Restate every record exactly, with nothing skipped.
##############################
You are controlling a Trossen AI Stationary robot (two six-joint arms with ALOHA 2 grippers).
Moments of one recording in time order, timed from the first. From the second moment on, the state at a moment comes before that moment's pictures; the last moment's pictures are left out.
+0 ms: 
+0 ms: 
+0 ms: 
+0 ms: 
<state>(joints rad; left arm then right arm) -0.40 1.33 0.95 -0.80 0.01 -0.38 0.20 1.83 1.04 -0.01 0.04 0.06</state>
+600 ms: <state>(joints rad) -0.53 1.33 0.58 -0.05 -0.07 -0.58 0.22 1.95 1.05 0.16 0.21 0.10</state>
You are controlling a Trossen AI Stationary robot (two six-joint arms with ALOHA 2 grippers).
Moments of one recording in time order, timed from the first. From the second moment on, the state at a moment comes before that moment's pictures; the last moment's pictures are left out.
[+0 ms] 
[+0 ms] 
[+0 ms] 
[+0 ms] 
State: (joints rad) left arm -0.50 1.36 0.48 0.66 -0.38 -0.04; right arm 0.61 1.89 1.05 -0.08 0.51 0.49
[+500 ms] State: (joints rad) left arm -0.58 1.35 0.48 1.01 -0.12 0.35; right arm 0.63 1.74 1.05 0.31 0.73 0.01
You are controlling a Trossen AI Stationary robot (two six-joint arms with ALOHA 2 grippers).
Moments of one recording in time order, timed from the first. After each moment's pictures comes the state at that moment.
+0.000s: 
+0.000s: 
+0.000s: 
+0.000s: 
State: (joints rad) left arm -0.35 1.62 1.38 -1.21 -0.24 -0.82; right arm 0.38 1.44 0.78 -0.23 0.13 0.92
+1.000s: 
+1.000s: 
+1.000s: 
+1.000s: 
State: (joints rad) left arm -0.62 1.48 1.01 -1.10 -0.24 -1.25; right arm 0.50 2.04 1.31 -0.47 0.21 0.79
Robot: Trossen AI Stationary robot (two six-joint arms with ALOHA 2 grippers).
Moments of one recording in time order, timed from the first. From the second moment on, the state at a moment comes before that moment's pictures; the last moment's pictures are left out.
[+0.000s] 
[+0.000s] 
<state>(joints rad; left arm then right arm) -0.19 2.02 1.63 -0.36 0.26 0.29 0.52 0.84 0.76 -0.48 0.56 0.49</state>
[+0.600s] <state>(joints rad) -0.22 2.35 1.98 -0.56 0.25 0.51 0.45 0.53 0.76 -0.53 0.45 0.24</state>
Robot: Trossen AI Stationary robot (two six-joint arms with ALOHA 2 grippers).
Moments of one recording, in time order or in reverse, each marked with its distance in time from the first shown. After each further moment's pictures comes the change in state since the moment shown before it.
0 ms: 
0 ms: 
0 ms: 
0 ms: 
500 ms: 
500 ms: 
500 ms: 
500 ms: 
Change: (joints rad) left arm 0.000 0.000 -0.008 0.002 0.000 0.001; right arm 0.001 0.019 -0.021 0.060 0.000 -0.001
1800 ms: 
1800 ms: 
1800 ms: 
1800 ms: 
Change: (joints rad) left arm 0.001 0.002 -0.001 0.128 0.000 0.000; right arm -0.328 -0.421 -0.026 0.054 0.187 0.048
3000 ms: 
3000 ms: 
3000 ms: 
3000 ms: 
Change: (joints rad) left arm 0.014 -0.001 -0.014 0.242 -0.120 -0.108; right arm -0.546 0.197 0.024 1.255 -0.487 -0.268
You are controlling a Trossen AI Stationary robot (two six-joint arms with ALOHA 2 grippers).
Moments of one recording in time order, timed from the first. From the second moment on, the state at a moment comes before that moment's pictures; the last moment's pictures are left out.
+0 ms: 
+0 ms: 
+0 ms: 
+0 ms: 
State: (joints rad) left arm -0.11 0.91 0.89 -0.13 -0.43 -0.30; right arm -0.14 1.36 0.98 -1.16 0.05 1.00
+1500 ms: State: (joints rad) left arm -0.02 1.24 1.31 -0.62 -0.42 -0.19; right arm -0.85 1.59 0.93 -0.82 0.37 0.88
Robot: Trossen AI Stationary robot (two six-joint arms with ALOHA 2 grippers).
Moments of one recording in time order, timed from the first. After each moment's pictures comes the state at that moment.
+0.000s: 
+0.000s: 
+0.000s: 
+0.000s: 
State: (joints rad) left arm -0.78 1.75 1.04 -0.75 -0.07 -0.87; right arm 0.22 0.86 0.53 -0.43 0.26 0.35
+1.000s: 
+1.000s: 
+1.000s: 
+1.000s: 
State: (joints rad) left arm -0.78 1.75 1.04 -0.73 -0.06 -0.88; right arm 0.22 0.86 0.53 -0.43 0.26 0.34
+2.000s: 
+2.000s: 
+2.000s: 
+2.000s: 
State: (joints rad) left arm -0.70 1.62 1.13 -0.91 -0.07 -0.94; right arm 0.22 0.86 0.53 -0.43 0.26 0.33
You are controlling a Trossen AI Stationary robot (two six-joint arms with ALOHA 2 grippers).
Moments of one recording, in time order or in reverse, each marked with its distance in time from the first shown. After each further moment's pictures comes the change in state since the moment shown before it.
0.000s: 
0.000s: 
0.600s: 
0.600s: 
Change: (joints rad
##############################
*Task solution*:
You are controlling a Trossen AI Stationary robot (two six-joint arms with ALOHA 2 grippers).
Moments of one recording in time order, timed from the first. From the second moment on, the state at a moment comes before that moment's pictures; the last moment's pictures are left out.
+0 ms: 
+0 ms: 
+0 ms: 
+0 ms: 
<state>(joints rad; left arm then right arm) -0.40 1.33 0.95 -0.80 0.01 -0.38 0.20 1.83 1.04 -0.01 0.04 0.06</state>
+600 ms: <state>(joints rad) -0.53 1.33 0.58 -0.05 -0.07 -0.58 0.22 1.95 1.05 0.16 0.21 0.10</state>
You are controlling a Trossen AI Stationary robot (two six-joint arms with ALOHA 2 grippers).
Moments of one recording in time order, timed from the first. From the second moment on, the state at a moment comes before that moment's pictures; the last moment's pictures are left out.
[+0 ms] 
[+0 ms] 
[+0 ms] 
[+0 ms] 
State: (joints rad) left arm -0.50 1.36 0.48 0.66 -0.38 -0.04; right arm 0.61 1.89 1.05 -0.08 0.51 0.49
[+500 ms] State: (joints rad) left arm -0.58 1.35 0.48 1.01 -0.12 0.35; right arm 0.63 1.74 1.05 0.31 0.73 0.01
You are controlling a Trossen AI Stationary robot (two six-joint arms with ALOHA 2 grippers).
Moments of one recording in time order, timed from the first. After each moment's pictures comes the state at that moment.
+0.000s: 
+0.000s: 
+0.000s: 
+0.000s: 
State: (joints rad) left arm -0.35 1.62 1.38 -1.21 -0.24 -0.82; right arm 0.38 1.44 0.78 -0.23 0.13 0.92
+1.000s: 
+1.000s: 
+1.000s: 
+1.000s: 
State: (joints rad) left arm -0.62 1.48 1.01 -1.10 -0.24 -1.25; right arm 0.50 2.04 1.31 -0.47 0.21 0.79
Robot: Trossen AI Stationary robot (two six-joint arms with ALOHA 2 grippers).
Moments of one recording in time order, timed from the first. From the second moment on, the state at a moment comes before that moment's pictures; the last moment's pictures are left out.
[+0.000s] 
[+0.000s] 
<state>(joints rad; left arm then right arm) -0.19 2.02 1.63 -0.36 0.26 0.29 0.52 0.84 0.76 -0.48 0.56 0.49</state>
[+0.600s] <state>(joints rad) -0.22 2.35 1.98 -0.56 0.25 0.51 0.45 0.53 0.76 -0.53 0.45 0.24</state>
Robot: Trossen AI Stationary robot (two six-joint arms with ALOHA 2 grippers).
Moments of one recording, in time order or in reverse, each marked with its distance in time from the first shown. After each further moment's pictures comes the change in state since the moment shown before it.
0 ms: 
0 ms: 
0 ms: 
0 ms: 
500 ms: 
500 ms: 
500 ms: 
500 ms: 
Change: (joints rad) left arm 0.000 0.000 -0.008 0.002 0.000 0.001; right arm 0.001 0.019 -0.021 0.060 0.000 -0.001
1800 ms: 
1800 ms: 
1800 ms: 
1800 ms: 
Change: (joints rad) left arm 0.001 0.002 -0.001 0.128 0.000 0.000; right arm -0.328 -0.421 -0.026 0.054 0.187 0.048
3000 ms: 
3000 ms: 
3000 ms: 
3000 ms: 
Change: (joints rad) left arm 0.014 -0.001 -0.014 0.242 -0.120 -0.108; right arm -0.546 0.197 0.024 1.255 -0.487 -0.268
You are controlling a Trossen AI Stationary robot (two six-joint arms with ALOHA 2 grippers).
Moments of one recording in time order, timed from the first. From the second moment on, the state at a moment comes before that moment's pictures; the last moment's pictures are left out.
+0 ms: 
+0 ms: 
+0 ms: 
+0 ms: 
State: (joints rad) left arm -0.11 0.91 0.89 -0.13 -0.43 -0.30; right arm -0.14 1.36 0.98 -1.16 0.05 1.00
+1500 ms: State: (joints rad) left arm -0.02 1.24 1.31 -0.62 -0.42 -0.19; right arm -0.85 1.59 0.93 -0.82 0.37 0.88
Robot: Trossen AI Stationary robot (two six-joint arms with ALOHA 2 grippers).
Moments of one recording in time order, timed from the first. After each moment's pictures comes the state at that moment.
+0.000s: 
+0.000s: 
+0.000s: 
+0.000s: 
State: (joints rad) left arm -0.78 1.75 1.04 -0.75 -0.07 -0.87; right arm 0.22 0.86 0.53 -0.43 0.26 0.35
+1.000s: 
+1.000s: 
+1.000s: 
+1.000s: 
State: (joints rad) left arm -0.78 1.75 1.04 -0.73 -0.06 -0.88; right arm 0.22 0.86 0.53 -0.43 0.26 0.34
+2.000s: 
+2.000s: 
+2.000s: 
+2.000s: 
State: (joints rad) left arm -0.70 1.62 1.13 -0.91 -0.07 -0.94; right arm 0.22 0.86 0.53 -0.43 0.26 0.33
You are controlling a Trossen AI Stationary robot (two six-joint arms with ALOHA 2 grippers).
Moments of one recording, in time order or in reverse, each marked with its distance in time from the first shown. After each further moment's pictures comes the change in state since the moment shown before it.
0.000s: 
0.000s: 
0.600s: 
0.600s: 
Change: (joints rad

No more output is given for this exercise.